- **What to produce**
From the first line to the last, output the data exactly as it stands, minus its pictures.

- **Data extract**
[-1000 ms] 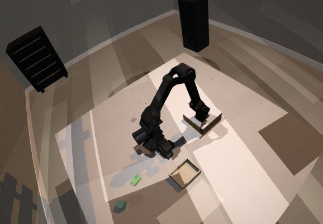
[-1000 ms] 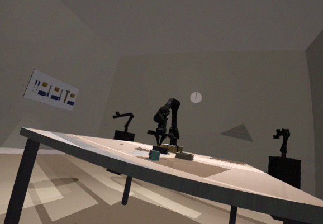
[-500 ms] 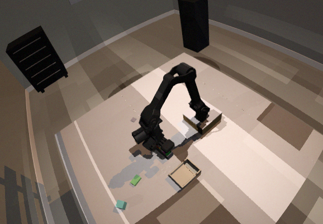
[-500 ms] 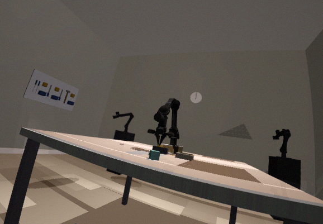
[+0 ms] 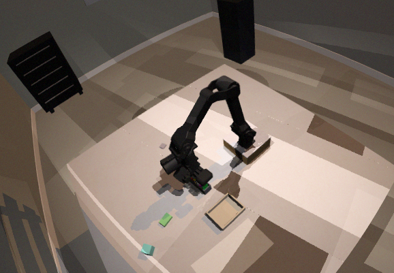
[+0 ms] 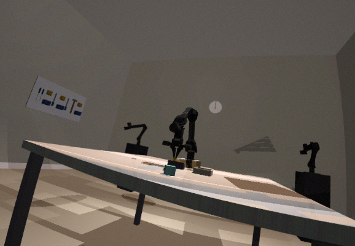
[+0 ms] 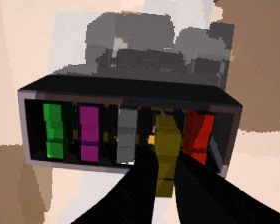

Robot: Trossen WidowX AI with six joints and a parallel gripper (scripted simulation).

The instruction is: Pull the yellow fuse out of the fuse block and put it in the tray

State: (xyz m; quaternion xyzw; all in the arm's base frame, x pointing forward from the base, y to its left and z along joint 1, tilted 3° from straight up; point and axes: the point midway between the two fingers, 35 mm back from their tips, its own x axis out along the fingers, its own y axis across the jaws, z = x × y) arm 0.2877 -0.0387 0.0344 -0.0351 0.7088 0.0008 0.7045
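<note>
My gripper tip is now 30 mm above the red fuse and 20 mm to the left of it. The rest, counted from my gripper tip: green fuse (50 mm to the left, 30 mm below); then yellow fuse (10 mm below); then magenta fuse (30 mm to the left, 30 mm below).
</note>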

- **Exercise output**
[-1000 ms] 
[-1000 ms] 
[-500 ms] 
[-500 ms] 
[+0 ms] 
[+0 ms] 
[+0 ms] 

Robot: Trossen WidowX AI with six joints and a parallel gripper (scripted simulation).

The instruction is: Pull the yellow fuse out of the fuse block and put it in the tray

State: (xyz m; quaternion xyzw; all in the arm's base frame, x pointing forward from the base, y to its left and z along joint 1, tilted 3° from straight up; point and axes: the point midway between the two fingers, 35 mm back from their tips, its own x axis out along the fingers, its own y axis across the jaws, z = x × y) arm 0.2877 -0.0387 0.0344 -0.0351 0.7088 0.0008 0.7045
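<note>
My gripper tip is now 30 mm above the red fuse and 20 mm to the left of it. The rest, counted from my gripper tip: green fuse (50 mm to the left, 30 mm below); then yellow fuse (10 mm below); then magenta fuse (30 mm to the left, 30 mm below).
</note>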

No more output is required for this exercise.